Velora - AI Video Studio

The Problem We Set Out to Solve

When we launched Velora, our rendering pipeline was built on a conventional sequential processing model — each scene was processed one element at a time: script → voiceover → imagery → compositing → export. For short-form content, this felt fast enough. But as creators began requesting 15- and 30-minute productions, cracks appeared. What should have been a 12-minute render was routinely taking 35–45 minutes per job. Creator satisfaction scores dropped. Compute costs ballooned.

We knew we needed a fundamental re-architecture — not a patch, but a ground-up rethink of how Velora's engine parallelizes work.

Introducing the Velora Parallel Scene Graph (PSG)

The core breakthrough is what we internally call the Parallel Scene Graph. Instead of processing scenes sequentially, PSG constructs a dependency graph of every scene in a project at the moment you submit a job. Scenes with no interdependencies — which typically accounts for 70–80% of all scenes in a video — are immediately dispatched to separate GPU workers simultaneously.

A 30-minute video that previously had 90 scenes processed one-by-one now fans out across our cluster in waves. The first wave processes ~60 independent scenes in parallel. The second wave handles the remaining scenes that depend on earlier output. Total wall-clock render time collapses dramatically.

Voiceover Pre-Synthesis Pipeline

A second major bottleneck was voiceover generation. Previously, TTS synthesis happened after imagery was composited — a sequential dependency that stalled the entire pipeline waiting on ElevenLabs API calls.

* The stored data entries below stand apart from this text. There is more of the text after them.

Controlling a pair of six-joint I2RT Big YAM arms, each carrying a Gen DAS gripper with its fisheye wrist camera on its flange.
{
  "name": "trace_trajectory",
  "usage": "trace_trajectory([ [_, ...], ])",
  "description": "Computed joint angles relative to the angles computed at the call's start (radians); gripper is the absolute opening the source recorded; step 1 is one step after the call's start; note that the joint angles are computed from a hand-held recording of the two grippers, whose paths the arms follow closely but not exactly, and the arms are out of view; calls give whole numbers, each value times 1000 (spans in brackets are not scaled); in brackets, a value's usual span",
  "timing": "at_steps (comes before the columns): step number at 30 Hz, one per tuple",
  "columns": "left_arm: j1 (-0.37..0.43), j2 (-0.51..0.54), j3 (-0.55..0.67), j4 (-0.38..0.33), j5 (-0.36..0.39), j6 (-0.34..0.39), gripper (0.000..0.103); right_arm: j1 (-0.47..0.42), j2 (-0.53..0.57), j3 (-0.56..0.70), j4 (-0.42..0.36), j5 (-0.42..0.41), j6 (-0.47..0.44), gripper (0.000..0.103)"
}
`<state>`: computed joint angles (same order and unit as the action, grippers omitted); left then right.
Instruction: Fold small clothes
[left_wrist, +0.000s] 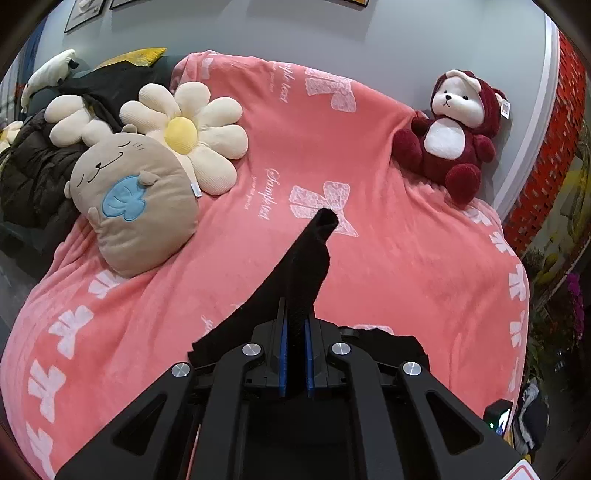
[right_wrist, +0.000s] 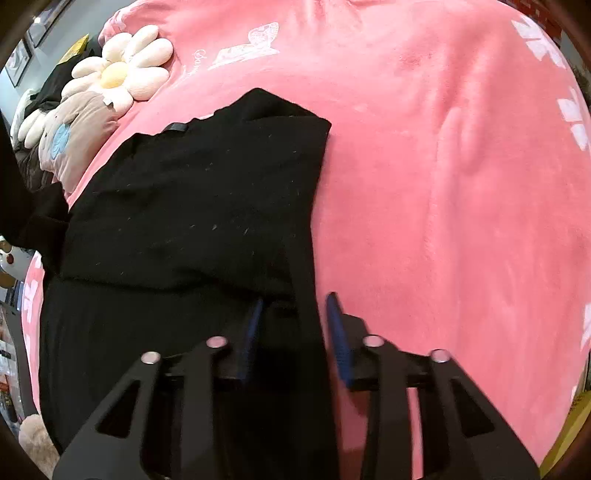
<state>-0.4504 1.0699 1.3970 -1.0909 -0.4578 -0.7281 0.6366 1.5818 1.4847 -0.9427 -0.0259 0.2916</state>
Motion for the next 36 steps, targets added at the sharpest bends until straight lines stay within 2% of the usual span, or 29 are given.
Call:
trace_trajectory([
  [3,-32,20,13,-4,-13,5,6,-34,-34,-48,18,-13,23,11],
  [5,-53,40,22,2,-7,16,6,-22,-63,-88,32,-10,14,13],
  [7,-84,76,40,13,10,25,6,2,-73,-73,18,14,21,19],
  [10,-147,137,66,68,29,33,7,15,-100,-69,28,8,65,20],
  [12,-187,197,78,115,64,40,31,16,-121,-78,37,-23,89,23],
  [13,-205,225,85,112,59,21,65,17,-124,-77,32,-39,87,24],
  [14,-228,255,85,112,41,-6,78,23,-122,-74,27,-36,82,24],
  [16,-263,276,55,115,28,-55,78,33,-124,-66,12,-56,79,26],
  [19,-282,223,-46,107,82,-186,78,60,-101,-25,13,-70,67,26],
  [21,-286,166,-120,81,85,-258,78,65,-68,19,24,-112,70,37],
  [23,-293,105,-184,9,57,-318,78,69,-2,98,19,-140,70,40],
  [24,-292,71,-211,-46,32,-349,78,74,32,139,2,-130,67,41],
  [27,-278,-8,-266,-142,5,-409,78,78,157,275,-53,-103,80,45],
  [30,-252,-81,-313,-174,4,-453,78,82,269,388,-122,-90,89,45],
  [31,-249,-96,-321,-174,3,-456,78,90,297,416,-140,-93,81,44],
  [32,-248,-109,-329,-178,-4,-457,78,102,311,436,-143,-86,73,33],
  [33,-248,-117,-334,-182,-9,-453,78,109,319,454,-151,-96,59,6],
  [34,-251,-118,-337,-188,-18,-440,78,117,330,493,-172,-114,44,4],
  [36,-255,-98,-328,-202,-40,-410,78,134,301,526,-148,-67,5,4],
])
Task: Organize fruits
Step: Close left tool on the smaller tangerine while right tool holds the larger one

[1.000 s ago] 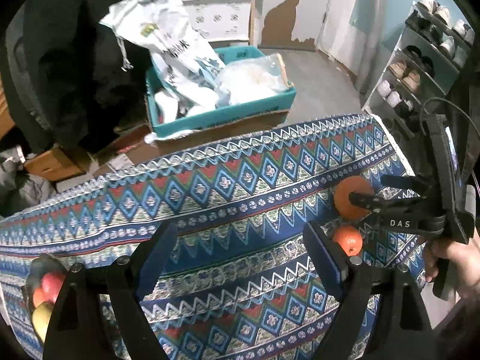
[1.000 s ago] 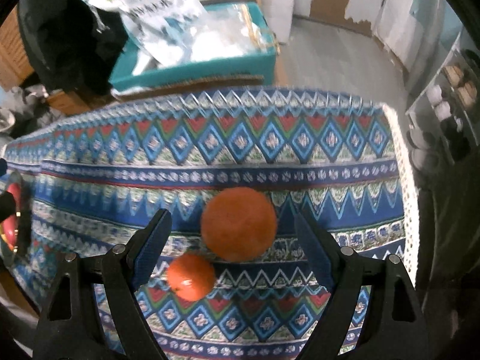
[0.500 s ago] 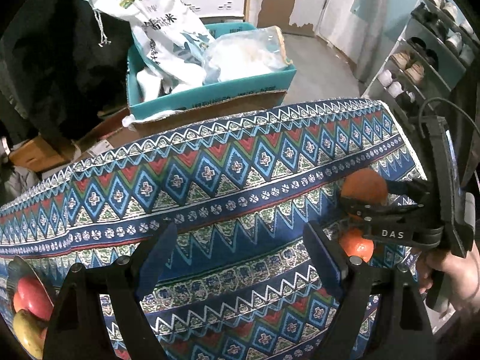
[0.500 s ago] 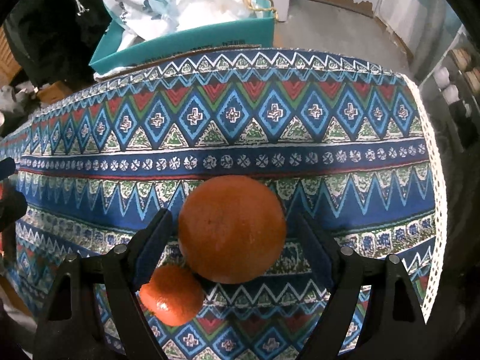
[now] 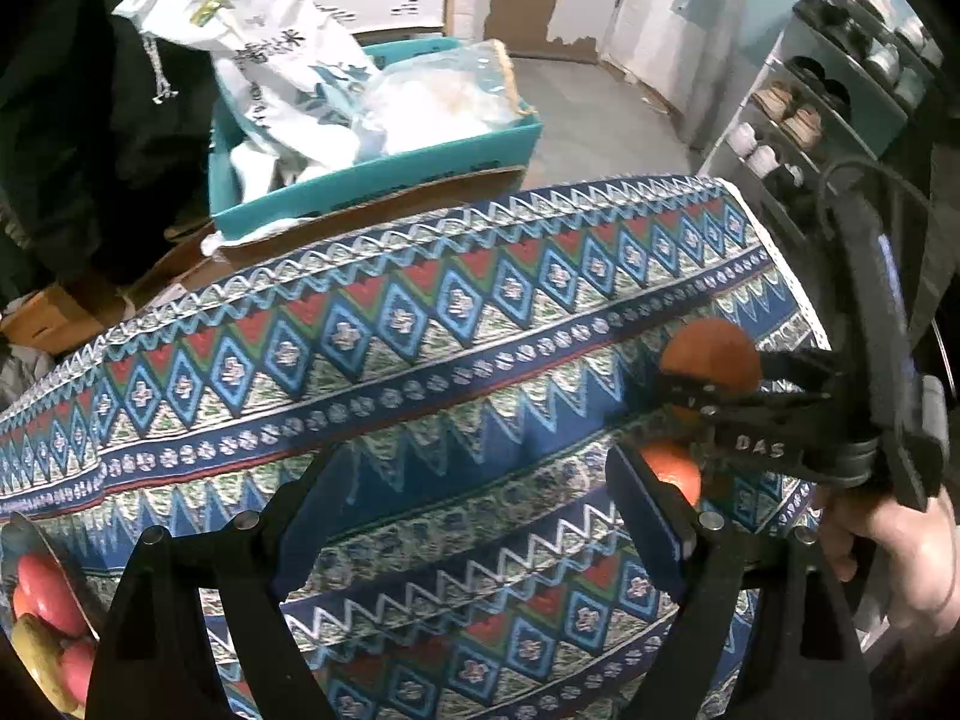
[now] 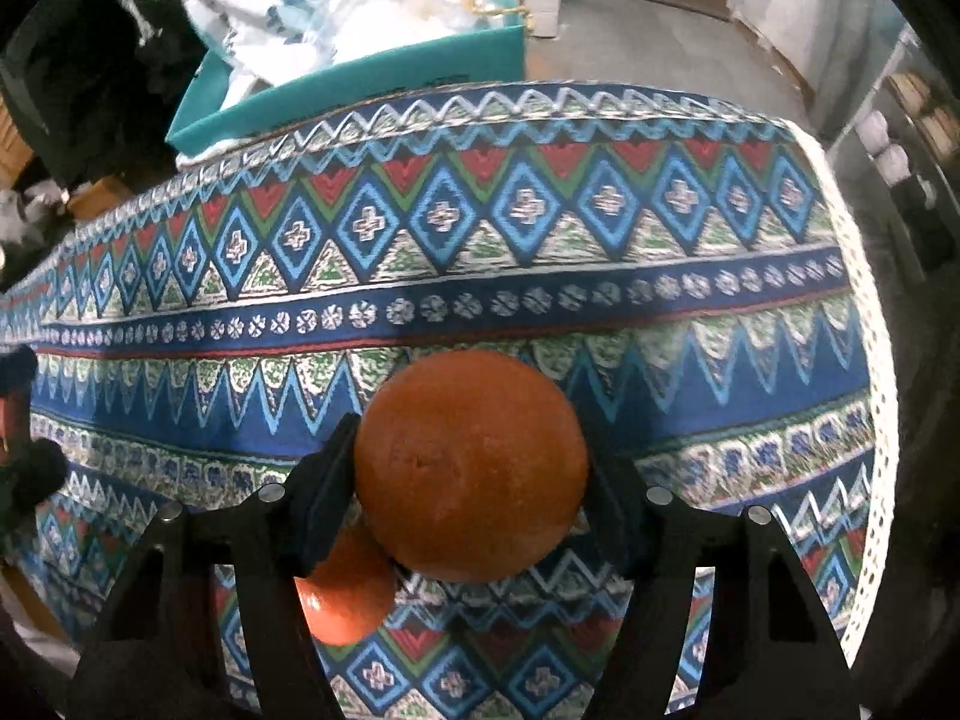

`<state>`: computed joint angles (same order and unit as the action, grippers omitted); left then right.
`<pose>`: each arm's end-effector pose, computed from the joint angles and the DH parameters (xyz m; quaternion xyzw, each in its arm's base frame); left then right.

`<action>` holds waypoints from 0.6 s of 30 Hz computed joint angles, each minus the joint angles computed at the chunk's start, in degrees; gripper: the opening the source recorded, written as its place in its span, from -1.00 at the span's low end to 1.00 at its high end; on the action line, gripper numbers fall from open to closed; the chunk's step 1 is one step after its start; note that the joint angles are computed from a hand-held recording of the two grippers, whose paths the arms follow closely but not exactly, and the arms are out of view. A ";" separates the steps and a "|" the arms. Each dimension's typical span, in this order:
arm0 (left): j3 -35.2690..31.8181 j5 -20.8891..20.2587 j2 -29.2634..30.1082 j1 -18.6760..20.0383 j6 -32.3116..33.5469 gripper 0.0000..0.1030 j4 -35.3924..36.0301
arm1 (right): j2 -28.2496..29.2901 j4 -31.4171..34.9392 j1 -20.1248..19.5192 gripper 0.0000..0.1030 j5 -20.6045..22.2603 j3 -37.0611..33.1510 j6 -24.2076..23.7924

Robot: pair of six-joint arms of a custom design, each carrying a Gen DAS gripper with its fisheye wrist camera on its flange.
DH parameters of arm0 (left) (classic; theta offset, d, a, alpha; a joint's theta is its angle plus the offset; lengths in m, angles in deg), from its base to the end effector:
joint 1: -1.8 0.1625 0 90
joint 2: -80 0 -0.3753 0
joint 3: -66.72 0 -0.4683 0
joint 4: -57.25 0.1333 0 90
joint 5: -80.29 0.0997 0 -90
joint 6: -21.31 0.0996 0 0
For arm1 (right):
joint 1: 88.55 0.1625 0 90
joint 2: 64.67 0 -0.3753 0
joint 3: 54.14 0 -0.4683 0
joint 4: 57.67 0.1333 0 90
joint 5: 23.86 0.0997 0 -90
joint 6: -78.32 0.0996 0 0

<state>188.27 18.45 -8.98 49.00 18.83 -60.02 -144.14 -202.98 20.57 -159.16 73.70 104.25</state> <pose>-0.2023 -0.4839 0.1890 0.3445 0.9057 -0.0522 0.2416 0.2186 -0.4398 0.1240 -0.0780 -0.9182 0.1989 0.3337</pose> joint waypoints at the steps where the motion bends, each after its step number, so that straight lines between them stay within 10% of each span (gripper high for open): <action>1: 0.27 -0.16 0.02 -0.26 -0.06 0.69 0.01 | -0.78 0.27 0.28 0.32 -0.39 0.45 0.50; 18: 5.68 -3.52 1.26 -5.67 0.91 0.69 -0.91 | -16.38 7.27 3.46 0.33 -2.86 10.18 9.57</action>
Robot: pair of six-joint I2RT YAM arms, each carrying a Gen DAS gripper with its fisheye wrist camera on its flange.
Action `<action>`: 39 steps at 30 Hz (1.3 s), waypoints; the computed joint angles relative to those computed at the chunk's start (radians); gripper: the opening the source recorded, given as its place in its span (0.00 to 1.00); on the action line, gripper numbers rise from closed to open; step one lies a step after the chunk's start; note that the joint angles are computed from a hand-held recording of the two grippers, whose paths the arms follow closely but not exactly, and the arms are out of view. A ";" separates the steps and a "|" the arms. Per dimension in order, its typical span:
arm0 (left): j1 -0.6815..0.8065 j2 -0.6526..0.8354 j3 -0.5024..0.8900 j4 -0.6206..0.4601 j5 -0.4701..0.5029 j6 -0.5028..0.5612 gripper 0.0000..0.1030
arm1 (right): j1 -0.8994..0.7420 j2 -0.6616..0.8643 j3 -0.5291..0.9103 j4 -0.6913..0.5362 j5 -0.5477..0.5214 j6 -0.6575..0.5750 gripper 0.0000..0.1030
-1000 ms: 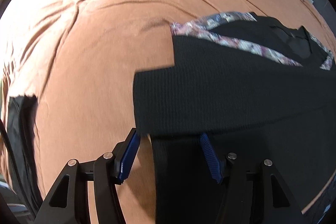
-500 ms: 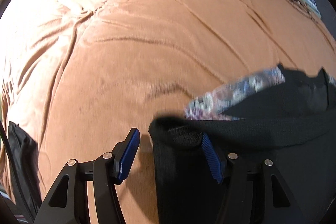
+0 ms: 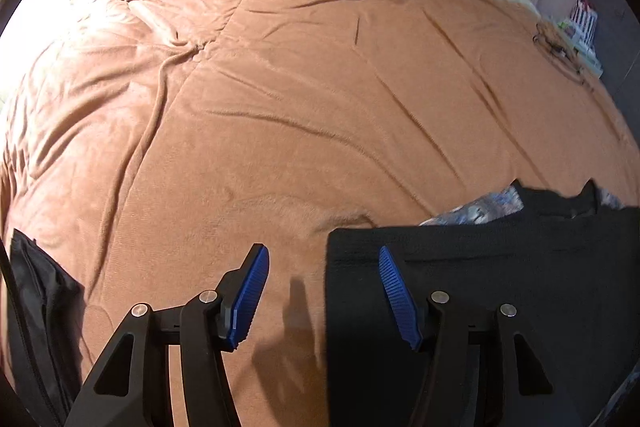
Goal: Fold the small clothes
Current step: 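Grasp the new folded edge with both grippers, then open both grippers and move them to the folded shirt's edge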
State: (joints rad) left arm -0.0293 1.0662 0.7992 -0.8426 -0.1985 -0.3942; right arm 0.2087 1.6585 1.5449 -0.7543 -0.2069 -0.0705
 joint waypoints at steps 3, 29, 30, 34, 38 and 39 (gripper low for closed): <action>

In the new engine, voiceover synthesis is kicked off in parallel with scene imagery generation the moment a job is submitted. By the time the final visual frame is composited, the audio track is already fully rendered and waiting. This alone shaved an average of 4.2 minutes off every job regardless of length.

Smart Frame Caching

The third pillar of the new engine is a perceptual frame cache. If two scenes share very similar visual elements — same background, same avatar model, same lighting — Velora now reuses pre-computed frame data instead of re-rendering from scratch. Our perceptual hashing algorithm compares scenes at the semantic level, not pixel-by-pixel, which means meaningful re-use even when scenes aren't identical.

In real-world creator projects, average cache hit rates are sitting at 22–31%, which translates directly into skipped compute cycles and faster delivery.

Real-World Results

After rolling out to 100% of production traffic over a two-week canary period, the numbers confirm what our internal testing predicted:

Average render time for 5-min videos: 3.1 min → 1.9 min (−39%)
Average render time for 30-min videos: 41 min → 24.4 min (−40%)
P99 tail latency reduced from 68 min → 38 min
GPU utilization efficiency increased from 61% → 89%
Compute cost per job reduced by ~28% despite higher parallelism

What's Next

PSG v2 is already in development. The next iteration will introduce predictive pre-warming — spinning up GPU workers before a creator even hits "Generate" based on behavioral signals. We're also exploring streaming delivery, where completed scenes begin downloading to the creator's browser while later scenes are still rendering. Our target is sub-60-second delivery for 5-minute videos by Q3 2026.